|
A l’heure, où à bondamanjak on s’interroge sur la nécessité de créer un Prix Romain Bolzinger, le journaliste, réalisateur du documentaire « les derniers maîtres de la Martinique »vient de se faire une amie… |
Monsieur, Il existe un point commun entre le journaliste, l’écrivain et le magistrat : la poursuite du Vrai- qu’on appelle cela objectivité, authenticité ou simplement justice- ; le travail humble et sérieux pour cerner au plus près une vérité toujours complexe. Au nom de cette fraternité spirituelle, je vous ai accueilli l’été dernier à Nice où vous souhaitiez m’interviewer sur les « békés », sujet délicat entre tous. Vous vouliez, disiez-vous, tracer un portrait objectif de ce petit groupe au lourd passé. Et il y avait tant à dire… Qui sont exactement les békés ? Qui sont leurs hommes et leurs femmes, leurs penseurs, leurs artistes, leurs entrepreneurs, leurs honnêtes gens déterminés à résoudre les problèmes au lieu de les envenimer ? Quels rapports entretiennent-il avec les autres occupants de l’île? Quelle vision ont-ils de l’avenir ? Et les jeunes ? Comment réagissent-ils dans un monde en mutation? Qu’est-ce qui est en train de changer chez les békés ? Ma surprise et mon indignation sont grandes en découvrant votre film documentaire tendancieusement intitulé « Les derniers maîtres de la Martinique ». Non seulement vous n’apportez pas les éclairages annoncés, mais surtout, vous faites preuve du plus grand mépris pour l’équité, qui vous commandait de donner la parole à l’ensemble des forces afin que chacun puisse faire son opinion. Au lieu de peindre le groupe béké dans sa diversité, vous focalisez sur une infime minorité, dont vous montez en épingle les pires travers, dans le but évident de faire de vos « Békés » de vieilles crapules cyniques et racistes, passant sous silence les honnêtes gens qui oeuvrent patiemment pour la justice, pour le partage et pour la paix.

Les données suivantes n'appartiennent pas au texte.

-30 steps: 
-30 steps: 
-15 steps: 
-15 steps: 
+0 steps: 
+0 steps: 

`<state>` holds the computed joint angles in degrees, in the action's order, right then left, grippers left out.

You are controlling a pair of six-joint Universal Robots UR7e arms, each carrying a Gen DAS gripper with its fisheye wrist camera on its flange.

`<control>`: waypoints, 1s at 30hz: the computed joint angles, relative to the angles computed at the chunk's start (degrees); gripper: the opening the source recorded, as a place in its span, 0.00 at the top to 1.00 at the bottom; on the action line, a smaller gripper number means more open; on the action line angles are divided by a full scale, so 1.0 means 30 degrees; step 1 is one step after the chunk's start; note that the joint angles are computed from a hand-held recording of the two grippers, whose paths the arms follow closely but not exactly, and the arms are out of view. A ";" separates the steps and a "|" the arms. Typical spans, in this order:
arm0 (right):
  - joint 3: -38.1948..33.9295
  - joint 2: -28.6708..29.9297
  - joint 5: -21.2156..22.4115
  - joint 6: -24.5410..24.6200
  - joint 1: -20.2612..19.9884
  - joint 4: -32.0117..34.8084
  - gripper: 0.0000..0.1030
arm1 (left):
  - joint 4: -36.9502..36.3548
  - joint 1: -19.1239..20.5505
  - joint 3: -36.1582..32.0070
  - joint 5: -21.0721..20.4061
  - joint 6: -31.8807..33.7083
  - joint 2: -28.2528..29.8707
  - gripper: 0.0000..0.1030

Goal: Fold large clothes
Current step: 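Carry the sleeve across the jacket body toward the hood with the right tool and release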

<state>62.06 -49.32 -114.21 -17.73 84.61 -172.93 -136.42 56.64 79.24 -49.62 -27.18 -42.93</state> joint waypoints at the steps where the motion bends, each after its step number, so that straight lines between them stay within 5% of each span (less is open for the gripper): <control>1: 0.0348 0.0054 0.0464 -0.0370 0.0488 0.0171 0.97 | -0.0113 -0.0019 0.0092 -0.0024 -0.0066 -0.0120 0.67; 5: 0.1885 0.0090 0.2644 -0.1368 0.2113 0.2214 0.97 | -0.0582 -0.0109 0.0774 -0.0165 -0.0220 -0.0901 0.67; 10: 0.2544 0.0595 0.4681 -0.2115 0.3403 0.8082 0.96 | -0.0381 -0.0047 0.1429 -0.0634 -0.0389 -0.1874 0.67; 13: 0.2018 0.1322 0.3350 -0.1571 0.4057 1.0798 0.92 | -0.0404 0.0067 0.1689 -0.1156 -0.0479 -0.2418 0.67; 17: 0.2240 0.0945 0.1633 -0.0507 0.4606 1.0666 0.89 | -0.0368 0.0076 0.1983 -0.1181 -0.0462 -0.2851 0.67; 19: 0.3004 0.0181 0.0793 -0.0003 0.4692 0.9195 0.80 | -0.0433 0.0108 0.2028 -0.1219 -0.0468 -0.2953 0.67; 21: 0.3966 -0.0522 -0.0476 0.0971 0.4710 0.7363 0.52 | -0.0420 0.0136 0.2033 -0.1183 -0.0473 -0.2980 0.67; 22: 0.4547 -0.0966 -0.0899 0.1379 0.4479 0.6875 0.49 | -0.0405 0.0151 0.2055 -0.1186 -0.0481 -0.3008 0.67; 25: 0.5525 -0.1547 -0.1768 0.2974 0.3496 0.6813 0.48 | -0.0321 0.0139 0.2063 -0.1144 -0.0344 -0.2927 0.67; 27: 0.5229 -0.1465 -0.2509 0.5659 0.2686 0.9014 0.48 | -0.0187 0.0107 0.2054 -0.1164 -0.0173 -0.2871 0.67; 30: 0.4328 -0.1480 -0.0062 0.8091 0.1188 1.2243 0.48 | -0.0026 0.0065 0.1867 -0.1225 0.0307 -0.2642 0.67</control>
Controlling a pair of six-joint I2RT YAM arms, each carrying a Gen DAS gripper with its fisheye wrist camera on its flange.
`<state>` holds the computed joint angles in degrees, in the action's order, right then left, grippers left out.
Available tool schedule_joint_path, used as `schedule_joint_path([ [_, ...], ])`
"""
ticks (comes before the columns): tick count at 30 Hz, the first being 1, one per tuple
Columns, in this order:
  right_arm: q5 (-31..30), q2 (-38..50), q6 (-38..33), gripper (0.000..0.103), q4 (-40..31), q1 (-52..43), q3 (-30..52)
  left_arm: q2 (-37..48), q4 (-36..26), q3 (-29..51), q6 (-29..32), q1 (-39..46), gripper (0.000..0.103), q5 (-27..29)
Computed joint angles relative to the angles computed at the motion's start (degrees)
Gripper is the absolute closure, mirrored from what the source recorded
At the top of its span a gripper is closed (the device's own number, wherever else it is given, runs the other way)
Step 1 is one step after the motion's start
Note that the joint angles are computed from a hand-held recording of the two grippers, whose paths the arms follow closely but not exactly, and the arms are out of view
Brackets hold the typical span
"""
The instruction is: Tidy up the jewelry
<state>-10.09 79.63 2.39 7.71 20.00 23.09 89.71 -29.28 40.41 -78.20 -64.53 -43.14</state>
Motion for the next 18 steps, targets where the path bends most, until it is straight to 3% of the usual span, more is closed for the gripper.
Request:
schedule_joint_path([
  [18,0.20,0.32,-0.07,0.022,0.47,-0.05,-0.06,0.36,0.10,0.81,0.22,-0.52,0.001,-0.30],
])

Vos « Noirs » ne sont pas mieux lotis. Ces dockers furieux peu différents en somme de ceux de Marseille, ces consommatrices épuisées et soucieuses, comme leurs soeurs de métropole, les croyez-vous suffisamment représentatifs du tissu social de l’île ?
Non, Monsieur. Votre film n’exprime pas la réalité béké, pas plus qu’il ne reflète la société créole plurielle que je connais et que j’ai chaque année le bonheur de mettre en scène au long du Festival Créole que j’ai créé sur la Côte d’Azur.
Vous n’avez pas servi la vérité. Vous l’avez manipulée. Pourquoi ? Surtout, pourquoi maintenant ? Que ce soit par naïveté ou par calcul, vous portez une lourde responsabilité.